= Pierre Passi =

Congolese politician

Pierre Passi is a Congolese politician and diplomat. He was Congo-Brazzaville's Ambassador to China from 1999 to 2007, and he was a Deputy in the National Assembly of Congo-Brazzaville from 2007 to 2012. He has been Vice-President of the Constitutional Court of Congo-Brazzaville since 2012.

==Diplomatic and political career==
When Denis Sassou Nguesso returned to power at the conclusion of the June-October 1997 civil war, he appointed Passi, a northerner, as Minister of Fish and Fishery Resources on 2 November 1997.

Subsequently, Passi was appointed as Ambassador to China; he arrived in Beijing on 15 July 1999 and presented his credentials to Chinese President Jiang Zemin on 21 July 1999. He was additionally accredited as Ambassador to North Korea, presenting his credentials to de facto head of state Kim Yong Nam in Pyongyang on 16 December 1999, as Ambassador to Vietnam, and as Ambassador to Thailand; he presented his credentials to the King of Thailand on 16 November 2000. He was accredited as Ambassador to Cambodia as well. Later, Passi was also assigned responsibility for relations with India, presenting his credentials to Indian President A. P. J. Abdul Kalam on 20 January 2003.

When President Sassou Nguesso was elected as Chairman of the African Union, Passi said in March 2006 that Sassou Nguesso would ensure the continuation of good relations and cooperation between Africa and China. He noted that Congo-Brazzaville in particular had a long and warm relationship with China and that trade and economic cooperation between the two countries was strong. In addition, Passi stressed Congo-Brazzaville's support for the one-China policy.

In the June 2007 parliamentary election, Passi stood as the candidate of the Congolese Labor Party (PCT) in the Mayéyé constituency of Lékoumou Department. He placed first in the first round, receiving 36.47% of the vote against 26.54% for Simon Mfoutou. Because no candidate received a majority in the first round, a second round was held in August 2007, but Passi faced no opposition on that occasion and won the seat with 100% of the vote.

After the National Assembly began meeting for its new parliamentary term, Passi was designated as President of the National Assembly's Foreign Affairs and Cooperation Commission on 18 September 2007. He left his diplomatic post in China to sit in the National Assembly.

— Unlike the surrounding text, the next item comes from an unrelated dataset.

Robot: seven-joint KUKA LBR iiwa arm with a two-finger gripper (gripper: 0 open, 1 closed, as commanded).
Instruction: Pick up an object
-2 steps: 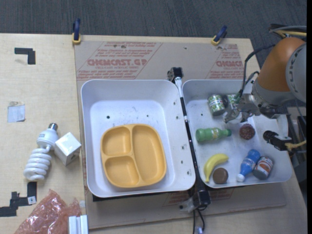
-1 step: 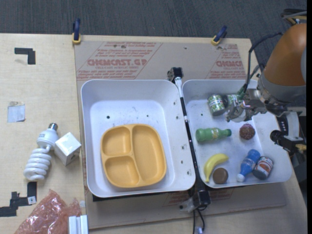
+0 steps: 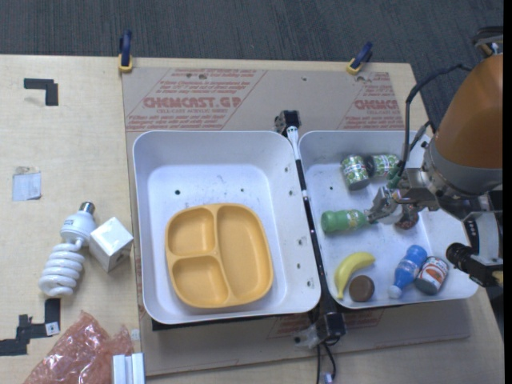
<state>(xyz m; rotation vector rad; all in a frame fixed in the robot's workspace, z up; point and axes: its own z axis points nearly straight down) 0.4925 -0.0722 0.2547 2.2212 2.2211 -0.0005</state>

In 2011, Passi was included on the five-member Preparatory Committee for the PCT's Sixth Extraordinary Congress as Second Rapporteur. At the Sixth Extraordinary Congress, held in July 2011, Passi was elected to the PCT's 51-member Political Bureau.

Passi was not re-elected to his seat in the National Assembly in the July-August 2012 parliamentary election. Simon Mfoutou, who had been defeated by Passi in the 2007 election, won the seat for Mayéyé as the candidate of the opposition Pan-African Union for Social Democracy (UPADS). Passi was subsequently appointed as Vice-President of the Constitutional Court on 17 September 2012; he was sworn in a month later, on 18 October.